Oops, I'm not quoted and I'm on a new line!

哎呀,我没有被引用,我在一个新的行!

回答by Kevin

Use an OleDB connection.

使用 OleDB 连接。

String sConnectionString = "Provider=Microsoft.Jet.OLEDB.4.0;Data Source=C:\InputDirectory\;Extended Properties='text;HDR=Yes;FMT=Delimited'";
OleDbConnection objConn = new OleDbConnection(sConnectionString);
objConn.Open();
DataTable dt = new DataTable();
OleDbCommand objCmdSelect = new OleDbCommand("SELECT * FROM file.csv", objConn);
OleDbDataAdapter objAdapter1 = new OleDbDataAdapter();
objAdapter1.SelectCommand = objCmdSelect;
objAdapter1.Fill(dt);
objConn.Close();

回答by MarkJ

Microsoft's TextFieldParseris stable and follows RFC 4180for CSV files. Don't be put off by the Microsoft.VisualBasicnamespace; it's a standard component in the .NET Framework, just add a reference to the global Microsoft.VisualBasicassembly.

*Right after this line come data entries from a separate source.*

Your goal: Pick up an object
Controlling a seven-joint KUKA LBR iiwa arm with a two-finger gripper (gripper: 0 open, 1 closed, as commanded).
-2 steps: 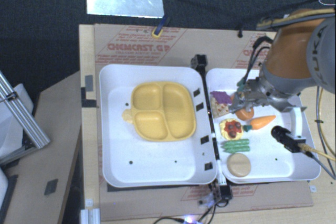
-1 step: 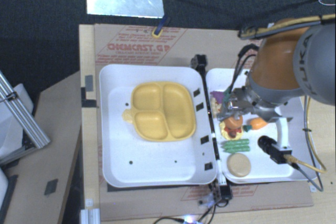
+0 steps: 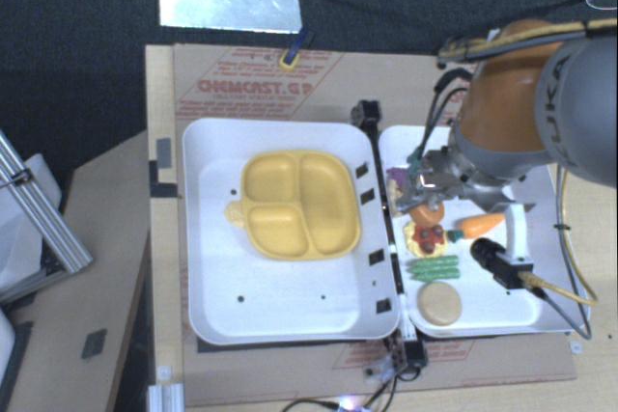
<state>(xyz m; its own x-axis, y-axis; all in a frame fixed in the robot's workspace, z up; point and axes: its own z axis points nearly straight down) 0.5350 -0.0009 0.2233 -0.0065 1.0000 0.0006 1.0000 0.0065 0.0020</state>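
Dark carpet surrounds the table (image 3: 106, 207), where two shallow white bins sit side by side on a cardboard sheet (image 3: 256, 82). On the far side, the left bin (image 3: 212, 304) carries a yellow divided plate (image 3: 294, 205). From the right the grey arm (image 3: 541, 101) reaches over the right bin (image 3: 483, 314), its gripper (image 3: 425, 188) low at that bin's left side. Whether it is open or closed I cannot tell from this angle. Toy food lies clustered just under and beside it: a purple piece (image 3: 398, 178) at the gripper's left, a red and orange piece (image 3: 427, 227) directly below it, a carrot (image 3: 481, 225) to the right, green beans (image 3: 433, 267) further down, and a round tan cookie (image 3: 439, 303) nearest the front rim.
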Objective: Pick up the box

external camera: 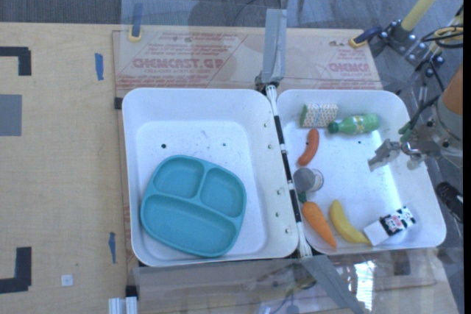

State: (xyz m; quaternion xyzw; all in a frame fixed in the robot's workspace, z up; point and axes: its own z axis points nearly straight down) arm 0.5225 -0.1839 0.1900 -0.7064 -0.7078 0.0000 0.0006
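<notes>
A small patterned box (319, 115) lies at the far end of the right bin (353, 169), next to a green bottle (355, 124). A white carton with black cow patches (391, 223) lies at that bin's near right corner. My gripper (397, 158) hangs over the right side of the right bin, open, with nothing between its fingers. It is well to the right of the patterned box and some way beyond the carton, touching neither.
The right bin also holds a red-orange sausage-like piece (310, 146), a grey can (307, 179), a carrot (319, 223) and a banana (346, 223). A teal divided plate (193, 205) lies in the left bin (147, 121). A ridge (283, 158) separates the bins.
</notes>
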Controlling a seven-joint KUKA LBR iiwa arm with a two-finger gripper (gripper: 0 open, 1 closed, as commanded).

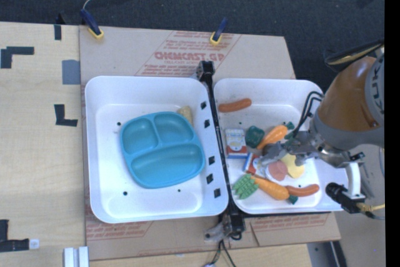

Microsoft 的TextFieldParser是稳定的并且遵循RFC 4180的 CSV 文件。不要被Microsoft.VisualBasic命名空间推迟;它是 .NET Framework 中的标准组件,只需添加对全局Microsoft.VisualBasic程序集的引用即可。

If you're compiling for Windows (as opposed to Mono) and don't anticipate having to parse "broken" (non-RFC-compliant) CSV files, then this would be the obvious choice, as it's free, unrestricted, stable, and actively supported, most of which cannot be said for FileHelpers.

如果您正在为 Windows 编译(而不是 Mono)并且不期望必须解析“损坏的”(不符合 RFC 标准的)CSV 文件,那么这将是显而易见的选择,因为它是免费的、不受限制的、稳定的,并积极支持,其中大部分不能说 FileHelpers。

See also: How to: Read From Comma-Delimited Text Files in Visual Basicfor a VB code example.

另请参阅:如何:在 Visual Basic 中从逗号分隔的文本文件中读取VB 代码示例。